= Roger G. Newton =

German-born American physicist (1924–2018)

Roger Gerhard Newton (né Neuweg; November 30, 1924 – April 14, 2018) was a German-born American physicist.

Newton was born in Landsberg an der Warthe, Weimar Germany (present day Gorzów Wielkopolski) on November 30, 1924, to parents Margaret Blume and Arthur Newton, a dentist. Because of their Jewish heritage, Newton's family was targeted by the Gestapo. Though Newton enrolled at the University of Berlin, he and his family moved to Buffalo, New York after World War II. After serving in the United States Army, he applied to various American universities, intending to study physics.
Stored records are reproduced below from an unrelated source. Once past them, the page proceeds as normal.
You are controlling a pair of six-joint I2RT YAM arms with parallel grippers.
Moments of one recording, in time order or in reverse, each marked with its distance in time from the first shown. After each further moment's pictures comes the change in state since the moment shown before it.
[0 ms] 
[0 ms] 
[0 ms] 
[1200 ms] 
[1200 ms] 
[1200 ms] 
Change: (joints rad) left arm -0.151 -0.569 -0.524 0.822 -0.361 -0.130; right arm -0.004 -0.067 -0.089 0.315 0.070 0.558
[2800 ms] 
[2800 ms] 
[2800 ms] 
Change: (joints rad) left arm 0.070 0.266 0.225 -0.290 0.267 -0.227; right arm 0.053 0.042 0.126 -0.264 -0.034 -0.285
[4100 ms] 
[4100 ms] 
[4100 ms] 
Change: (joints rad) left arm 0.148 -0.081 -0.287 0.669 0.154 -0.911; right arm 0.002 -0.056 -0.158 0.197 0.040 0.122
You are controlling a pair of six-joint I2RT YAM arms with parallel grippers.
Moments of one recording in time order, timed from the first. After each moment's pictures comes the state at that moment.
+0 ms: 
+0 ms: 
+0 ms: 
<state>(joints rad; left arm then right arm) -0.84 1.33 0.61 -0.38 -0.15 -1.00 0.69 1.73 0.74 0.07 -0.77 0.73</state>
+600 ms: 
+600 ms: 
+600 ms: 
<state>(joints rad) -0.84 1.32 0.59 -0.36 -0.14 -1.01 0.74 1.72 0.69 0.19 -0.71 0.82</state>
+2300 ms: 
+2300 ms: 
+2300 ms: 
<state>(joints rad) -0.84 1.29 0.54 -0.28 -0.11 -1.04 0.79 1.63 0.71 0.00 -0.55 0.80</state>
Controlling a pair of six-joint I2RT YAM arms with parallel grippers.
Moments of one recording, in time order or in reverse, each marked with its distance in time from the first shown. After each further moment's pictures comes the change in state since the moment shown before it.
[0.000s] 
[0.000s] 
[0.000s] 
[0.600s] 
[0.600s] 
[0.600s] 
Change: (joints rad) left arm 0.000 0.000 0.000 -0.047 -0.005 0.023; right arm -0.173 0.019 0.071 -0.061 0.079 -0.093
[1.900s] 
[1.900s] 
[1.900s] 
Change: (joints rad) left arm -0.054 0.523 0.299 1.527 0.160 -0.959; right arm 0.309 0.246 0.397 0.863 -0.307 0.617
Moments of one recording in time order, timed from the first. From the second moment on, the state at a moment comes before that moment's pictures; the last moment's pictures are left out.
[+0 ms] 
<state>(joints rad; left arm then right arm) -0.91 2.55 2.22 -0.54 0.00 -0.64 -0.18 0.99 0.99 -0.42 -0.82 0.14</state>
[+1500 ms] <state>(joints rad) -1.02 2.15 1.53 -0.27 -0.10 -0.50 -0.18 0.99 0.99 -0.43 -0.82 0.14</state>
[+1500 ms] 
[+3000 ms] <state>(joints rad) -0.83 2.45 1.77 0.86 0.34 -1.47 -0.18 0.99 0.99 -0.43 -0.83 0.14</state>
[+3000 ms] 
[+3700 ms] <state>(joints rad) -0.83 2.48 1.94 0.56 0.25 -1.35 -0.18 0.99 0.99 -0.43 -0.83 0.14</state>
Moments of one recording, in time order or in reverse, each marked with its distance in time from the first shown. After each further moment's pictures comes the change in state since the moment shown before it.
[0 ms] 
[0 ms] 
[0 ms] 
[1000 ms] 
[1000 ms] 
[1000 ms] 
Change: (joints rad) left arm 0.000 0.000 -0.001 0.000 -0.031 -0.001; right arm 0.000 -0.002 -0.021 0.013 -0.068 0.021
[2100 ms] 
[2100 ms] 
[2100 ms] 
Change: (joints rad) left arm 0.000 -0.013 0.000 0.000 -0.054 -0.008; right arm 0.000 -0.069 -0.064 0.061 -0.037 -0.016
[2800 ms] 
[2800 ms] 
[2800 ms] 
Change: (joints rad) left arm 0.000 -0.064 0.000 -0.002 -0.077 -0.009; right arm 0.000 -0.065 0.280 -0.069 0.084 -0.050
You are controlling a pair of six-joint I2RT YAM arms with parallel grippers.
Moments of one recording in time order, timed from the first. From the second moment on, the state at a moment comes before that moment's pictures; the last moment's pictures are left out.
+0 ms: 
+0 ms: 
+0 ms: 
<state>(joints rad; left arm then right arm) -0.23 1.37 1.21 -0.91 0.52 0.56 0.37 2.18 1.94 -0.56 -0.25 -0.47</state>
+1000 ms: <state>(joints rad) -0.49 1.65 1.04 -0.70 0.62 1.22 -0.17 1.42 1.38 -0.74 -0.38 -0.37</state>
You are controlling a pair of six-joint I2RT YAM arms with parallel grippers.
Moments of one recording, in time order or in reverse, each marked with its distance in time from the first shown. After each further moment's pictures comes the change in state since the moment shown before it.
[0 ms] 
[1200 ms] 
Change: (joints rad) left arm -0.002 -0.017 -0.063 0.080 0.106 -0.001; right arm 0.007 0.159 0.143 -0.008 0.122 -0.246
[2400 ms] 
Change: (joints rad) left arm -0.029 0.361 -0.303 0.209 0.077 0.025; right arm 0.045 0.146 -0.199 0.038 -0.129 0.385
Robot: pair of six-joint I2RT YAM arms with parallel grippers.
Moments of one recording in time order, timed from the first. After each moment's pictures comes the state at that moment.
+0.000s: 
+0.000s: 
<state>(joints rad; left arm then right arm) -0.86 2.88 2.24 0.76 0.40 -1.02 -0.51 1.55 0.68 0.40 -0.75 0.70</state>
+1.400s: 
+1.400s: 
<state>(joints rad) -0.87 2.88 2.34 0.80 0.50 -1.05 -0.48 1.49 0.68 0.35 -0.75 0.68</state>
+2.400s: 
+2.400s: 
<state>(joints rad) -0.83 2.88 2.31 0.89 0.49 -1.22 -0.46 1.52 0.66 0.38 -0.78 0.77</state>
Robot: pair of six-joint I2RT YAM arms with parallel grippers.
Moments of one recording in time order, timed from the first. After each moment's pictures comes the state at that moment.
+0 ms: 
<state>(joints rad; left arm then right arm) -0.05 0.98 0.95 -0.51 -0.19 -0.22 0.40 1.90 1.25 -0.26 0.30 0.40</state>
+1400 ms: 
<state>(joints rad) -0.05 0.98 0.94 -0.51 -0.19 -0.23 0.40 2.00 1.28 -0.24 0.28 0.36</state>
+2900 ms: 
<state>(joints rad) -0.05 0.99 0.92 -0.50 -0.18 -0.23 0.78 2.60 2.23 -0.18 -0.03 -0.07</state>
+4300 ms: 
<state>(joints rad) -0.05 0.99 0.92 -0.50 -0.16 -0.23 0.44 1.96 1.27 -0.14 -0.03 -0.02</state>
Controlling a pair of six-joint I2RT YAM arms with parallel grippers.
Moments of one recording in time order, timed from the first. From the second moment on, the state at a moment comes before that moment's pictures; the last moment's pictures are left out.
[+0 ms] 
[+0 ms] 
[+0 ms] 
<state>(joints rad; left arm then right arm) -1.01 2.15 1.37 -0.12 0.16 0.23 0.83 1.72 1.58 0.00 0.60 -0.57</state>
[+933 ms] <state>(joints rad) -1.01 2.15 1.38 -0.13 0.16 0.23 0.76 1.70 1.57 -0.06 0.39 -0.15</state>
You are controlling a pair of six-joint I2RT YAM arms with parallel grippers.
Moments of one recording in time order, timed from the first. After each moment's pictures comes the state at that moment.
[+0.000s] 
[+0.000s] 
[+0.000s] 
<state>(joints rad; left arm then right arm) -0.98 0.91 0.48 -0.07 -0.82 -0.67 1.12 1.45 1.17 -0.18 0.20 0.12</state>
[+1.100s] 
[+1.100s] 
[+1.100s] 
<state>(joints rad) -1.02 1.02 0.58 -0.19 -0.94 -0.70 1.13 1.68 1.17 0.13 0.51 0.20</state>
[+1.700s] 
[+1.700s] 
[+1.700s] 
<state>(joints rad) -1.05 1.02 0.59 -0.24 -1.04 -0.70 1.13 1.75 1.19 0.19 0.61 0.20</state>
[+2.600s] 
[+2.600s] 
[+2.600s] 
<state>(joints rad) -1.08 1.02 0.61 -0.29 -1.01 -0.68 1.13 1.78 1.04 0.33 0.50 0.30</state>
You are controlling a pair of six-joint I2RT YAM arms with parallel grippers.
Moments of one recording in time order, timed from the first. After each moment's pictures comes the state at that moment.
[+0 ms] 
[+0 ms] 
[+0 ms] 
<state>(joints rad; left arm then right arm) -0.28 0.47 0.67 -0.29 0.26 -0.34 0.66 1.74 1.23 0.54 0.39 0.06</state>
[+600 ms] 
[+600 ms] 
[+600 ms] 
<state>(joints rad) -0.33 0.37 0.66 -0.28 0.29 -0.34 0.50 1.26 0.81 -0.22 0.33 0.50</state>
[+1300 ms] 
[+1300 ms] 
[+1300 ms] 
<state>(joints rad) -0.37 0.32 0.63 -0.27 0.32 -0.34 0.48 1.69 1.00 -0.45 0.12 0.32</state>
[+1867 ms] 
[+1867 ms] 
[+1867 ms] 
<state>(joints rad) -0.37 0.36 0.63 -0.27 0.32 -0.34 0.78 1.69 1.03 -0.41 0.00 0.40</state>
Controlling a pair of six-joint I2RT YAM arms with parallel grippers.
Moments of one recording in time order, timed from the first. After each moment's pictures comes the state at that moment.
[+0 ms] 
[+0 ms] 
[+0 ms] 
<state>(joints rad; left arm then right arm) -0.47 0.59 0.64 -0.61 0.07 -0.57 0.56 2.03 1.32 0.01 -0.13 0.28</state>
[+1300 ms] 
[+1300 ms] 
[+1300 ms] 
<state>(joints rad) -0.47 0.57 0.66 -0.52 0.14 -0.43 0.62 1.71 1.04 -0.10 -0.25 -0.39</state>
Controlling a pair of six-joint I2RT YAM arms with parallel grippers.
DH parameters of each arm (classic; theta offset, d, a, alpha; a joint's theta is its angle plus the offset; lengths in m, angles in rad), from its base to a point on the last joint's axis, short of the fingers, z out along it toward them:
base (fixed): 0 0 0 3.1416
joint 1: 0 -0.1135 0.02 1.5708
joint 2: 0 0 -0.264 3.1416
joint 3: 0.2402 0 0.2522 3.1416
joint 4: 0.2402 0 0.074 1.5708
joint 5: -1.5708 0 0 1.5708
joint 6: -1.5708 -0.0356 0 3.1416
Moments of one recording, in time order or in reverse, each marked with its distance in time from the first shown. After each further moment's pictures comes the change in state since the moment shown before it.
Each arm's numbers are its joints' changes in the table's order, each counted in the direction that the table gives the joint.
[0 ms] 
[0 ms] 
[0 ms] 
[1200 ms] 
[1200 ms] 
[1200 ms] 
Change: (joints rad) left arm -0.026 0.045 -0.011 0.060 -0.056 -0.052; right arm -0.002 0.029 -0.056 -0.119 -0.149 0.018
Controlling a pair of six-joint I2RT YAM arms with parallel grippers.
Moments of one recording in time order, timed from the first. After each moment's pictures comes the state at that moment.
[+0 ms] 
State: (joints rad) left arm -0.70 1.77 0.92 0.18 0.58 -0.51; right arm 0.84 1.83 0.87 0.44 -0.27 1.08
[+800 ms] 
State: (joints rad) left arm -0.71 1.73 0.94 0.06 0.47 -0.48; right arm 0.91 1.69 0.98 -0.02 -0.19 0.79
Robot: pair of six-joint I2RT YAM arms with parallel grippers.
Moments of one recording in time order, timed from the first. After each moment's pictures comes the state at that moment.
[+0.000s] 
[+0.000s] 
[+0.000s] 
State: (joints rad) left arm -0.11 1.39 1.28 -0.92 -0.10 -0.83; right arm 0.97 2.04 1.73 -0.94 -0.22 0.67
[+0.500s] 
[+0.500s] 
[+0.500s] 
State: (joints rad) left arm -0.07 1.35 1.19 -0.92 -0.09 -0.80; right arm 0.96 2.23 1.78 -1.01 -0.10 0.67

Receiving an encouraging reply by John U. Monro at Harvard University, he submitted letters of recommendation from his high school teachers and was admitted as a junior, as he had graduated from a German high school. He enrolled in 1947 and completed his bachelor's degree in 1949. Shortly after earning his doctorate under the supervision of Julian Schwinger in 1953, Newton married Ruth Gordon. He worked for the Institute for Advanced Study until joining the Indiana University Bloomington faculty in 1955. He became a full professor in 1960, and was named a distinguished professor in 1978. Over the course of his career, Newton served as associate editor of the American Journal of Physics and Inverse Problems (1985-1990) and head editor of the Journal of Mathematical Physics. Additionally, he was granted fellowship into the American Physical Society and American Association for the Advancement of Science.
Newton is well known for his book Scattering Theory of Waves and Particles.
 Newton died at home on April 14, 2018, aged 93.